42. En el asunto bajo estudio, los demandantes argumentaron que el artículo 6 de la Ley 2283 de 2023 es inconstitucional a partir de cuatro cargos de inconstitucionalidad. En particular, plantearon la transgresión de: (i) los principios de consecutividad e identidad flexible previstos en el artículo 157 superior; (ii) el principio de publicidad en el trámite legislativo, consagrado en el artículo 161 superior; (iii) el principio de unidad de materia, artículos 158 y 169 superiores; y (iv) la libertad económica y la iniciativa privada de acuerdo con el artículo 333 de la Constitución.

43. Por su parte, la sentencia C-470 de 2023 declaró inexequible el artículo 6 de la Ley 2283 de 2023 por la transgresión del artículo 333 de la Constitución Política. La Corte concluyó que la obligación prevista en la disposición acusada, de acuerdo con la cual los CDA debían tomar, por su cuenta, un seguro obligatorio individual de responsabilidad civil para vehículos de servicio particular, que ampare los daños materiales causados a terceros, sin cargo o sobrecosto para el usuario, por la vigencia de cada uno de los certificados emitidos, desconoce los límites impuestos por la Constitución para delimitar el alcance del derecho a la libertad económica y transgrede, de manera excesiva, su núcleo esencial[43].

44. Con fundamento en la decisión descrita, la Sala Plena concluye que en el presente caso no es posible emprender el examen de los cargos formulados contra el artículo 6 de la Ley 2283 de 2023, debido a que existe cosa juzgada absoluta y formal.
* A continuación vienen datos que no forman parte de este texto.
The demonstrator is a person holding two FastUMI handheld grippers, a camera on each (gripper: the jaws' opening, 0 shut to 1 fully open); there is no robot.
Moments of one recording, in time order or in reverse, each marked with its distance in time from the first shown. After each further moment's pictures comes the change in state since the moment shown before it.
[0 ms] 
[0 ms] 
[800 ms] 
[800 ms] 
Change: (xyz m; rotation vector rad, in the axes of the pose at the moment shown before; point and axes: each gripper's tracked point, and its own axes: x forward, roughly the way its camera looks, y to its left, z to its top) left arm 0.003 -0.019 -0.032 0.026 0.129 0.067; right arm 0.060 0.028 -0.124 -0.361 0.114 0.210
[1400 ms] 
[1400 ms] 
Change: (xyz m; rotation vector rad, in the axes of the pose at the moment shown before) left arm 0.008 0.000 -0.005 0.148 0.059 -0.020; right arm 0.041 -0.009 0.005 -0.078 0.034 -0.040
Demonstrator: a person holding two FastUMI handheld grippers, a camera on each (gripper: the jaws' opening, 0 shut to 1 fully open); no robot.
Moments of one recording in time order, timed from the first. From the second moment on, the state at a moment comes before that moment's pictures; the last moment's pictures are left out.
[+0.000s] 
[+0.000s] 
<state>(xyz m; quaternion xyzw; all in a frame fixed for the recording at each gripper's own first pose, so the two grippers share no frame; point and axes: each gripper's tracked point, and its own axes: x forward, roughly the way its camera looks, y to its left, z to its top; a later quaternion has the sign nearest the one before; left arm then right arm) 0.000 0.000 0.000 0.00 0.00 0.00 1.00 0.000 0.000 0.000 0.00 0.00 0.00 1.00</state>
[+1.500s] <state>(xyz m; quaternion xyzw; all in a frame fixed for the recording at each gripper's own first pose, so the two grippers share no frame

En efecto, como consecuencia de la sentencia C-470 de 2023 la disposición demandada en esta oportunidad fue expulsada del ordenamiento y, por ende, no hay un objeto sobre el que recaiga el pronunciamiento.

45. Lo anterior, resulta más evidente si se examinan de forma separada los cargos de inconstitucionalidad formulados en este asunto. Así, respecto al cargo por violación del artículo 333 superior coincide tanto la disposición demandada como el cargo de inconstitucionalidad, razón por la que se configura cosa juzgada formal y absoluta, que impide un nuevo pronunciamiento de esta corporación. Por otra parte, con respecto a los cargos por violación de los artículos 157, 158, 161 y 169 de la Carta Política tampoco procede un pronunciamiento de fondo por sustracción de materia, pues el artículo 6 de la Ley 2283 de 2023 fue expulsado del ordenamiento jurídico por virtud de la declaratoria de su inexequibilidad y, por ende, no hay un objeto sobre el que recaiga el examen de constitucionalidad propuesto[44]. Por lo expuesto, la Sala se estará a lo resuelto en la sentencia C-470 de 2023[45].

d. Síntesis de la decisión

46. Le correspondió a la Corte estudiar una demanda que formuló cuatro cargos de inconstitucionalidad contra el artículo 6° de la Ley 2283 de 2023, que estableció el deber a cargo de los Centros de Diagnóstico Automotor de tomar un seguro de responsabilidad civil para vehículos particulares, que amparara los daños materiales causados a terceros por la vigencia de los certificados que emita el centro correspondiente. Sin embargo, esta norma fue declarada inexequible en la sentencia C-470 de 2023 por la transgresión del artículo 333 de la Constitución, razón por la que la Sala resolvió estarse a lo resuelto en dicha providencia.